# Task objective
What is the number of lines in the data that include the string "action"? Give it by itself.

Collection entries:

━━━━

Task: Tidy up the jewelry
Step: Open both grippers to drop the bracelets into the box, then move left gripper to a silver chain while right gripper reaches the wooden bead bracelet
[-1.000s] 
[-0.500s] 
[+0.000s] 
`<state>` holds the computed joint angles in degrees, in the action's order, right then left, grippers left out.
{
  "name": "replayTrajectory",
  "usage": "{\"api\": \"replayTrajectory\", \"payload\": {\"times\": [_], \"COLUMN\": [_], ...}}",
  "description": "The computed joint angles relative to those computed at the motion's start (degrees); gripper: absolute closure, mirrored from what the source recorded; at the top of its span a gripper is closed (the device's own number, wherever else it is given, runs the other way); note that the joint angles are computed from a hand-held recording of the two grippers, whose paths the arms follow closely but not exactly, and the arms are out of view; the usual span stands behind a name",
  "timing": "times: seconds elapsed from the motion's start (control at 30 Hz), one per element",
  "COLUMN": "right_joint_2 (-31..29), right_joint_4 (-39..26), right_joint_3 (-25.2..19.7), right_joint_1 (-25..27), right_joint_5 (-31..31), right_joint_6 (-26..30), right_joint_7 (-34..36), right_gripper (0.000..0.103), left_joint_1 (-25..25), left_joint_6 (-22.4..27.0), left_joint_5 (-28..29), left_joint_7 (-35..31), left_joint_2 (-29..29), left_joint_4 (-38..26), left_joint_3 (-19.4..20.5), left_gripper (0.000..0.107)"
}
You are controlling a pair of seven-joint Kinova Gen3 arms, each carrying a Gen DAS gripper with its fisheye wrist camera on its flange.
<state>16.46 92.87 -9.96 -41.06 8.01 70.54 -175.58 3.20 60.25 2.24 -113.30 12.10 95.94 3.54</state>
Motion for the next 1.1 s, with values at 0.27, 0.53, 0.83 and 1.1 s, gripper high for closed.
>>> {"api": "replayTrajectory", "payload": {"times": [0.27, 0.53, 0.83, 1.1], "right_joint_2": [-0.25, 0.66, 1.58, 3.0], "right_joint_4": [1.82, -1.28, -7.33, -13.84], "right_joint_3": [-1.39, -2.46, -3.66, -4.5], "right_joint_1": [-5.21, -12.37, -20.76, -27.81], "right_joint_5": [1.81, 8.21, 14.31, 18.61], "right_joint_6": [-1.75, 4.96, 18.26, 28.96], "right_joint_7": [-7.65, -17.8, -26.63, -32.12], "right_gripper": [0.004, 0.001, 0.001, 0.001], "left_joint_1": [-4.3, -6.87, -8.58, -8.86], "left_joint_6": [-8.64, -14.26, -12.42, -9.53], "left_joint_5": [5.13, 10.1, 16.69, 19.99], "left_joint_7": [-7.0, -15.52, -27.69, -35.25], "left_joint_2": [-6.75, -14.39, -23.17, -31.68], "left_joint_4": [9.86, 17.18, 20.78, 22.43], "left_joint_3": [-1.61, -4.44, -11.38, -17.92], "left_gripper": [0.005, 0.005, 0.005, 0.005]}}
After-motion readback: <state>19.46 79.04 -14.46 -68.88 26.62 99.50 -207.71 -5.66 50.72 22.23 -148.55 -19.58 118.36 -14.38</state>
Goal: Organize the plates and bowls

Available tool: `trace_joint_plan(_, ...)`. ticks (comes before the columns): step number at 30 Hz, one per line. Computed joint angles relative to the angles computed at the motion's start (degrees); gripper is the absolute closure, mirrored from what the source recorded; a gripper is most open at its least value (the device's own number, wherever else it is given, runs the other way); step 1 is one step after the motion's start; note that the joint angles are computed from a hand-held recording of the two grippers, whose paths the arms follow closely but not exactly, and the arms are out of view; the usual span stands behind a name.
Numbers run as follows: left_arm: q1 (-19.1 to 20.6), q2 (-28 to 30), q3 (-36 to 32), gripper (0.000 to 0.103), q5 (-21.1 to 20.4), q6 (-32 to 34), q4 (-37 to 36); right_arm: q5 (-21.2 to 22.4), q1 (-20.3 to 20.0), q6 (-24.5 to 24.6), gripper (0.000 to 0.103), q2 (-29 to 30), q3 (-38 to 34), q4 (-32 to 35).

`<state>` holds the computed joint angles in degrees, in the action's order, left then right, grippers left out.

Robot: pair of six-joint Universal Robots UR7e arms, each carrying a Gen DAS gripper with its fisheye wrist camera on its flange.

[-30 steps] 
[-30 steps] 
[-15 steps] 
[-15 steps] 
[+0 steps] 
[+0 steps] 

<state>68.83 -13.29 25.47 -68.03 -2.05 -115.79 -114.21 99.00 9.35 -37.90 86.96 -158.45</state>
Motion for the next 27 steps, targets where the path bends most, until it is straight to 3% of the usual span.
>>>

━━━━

# Written answer
2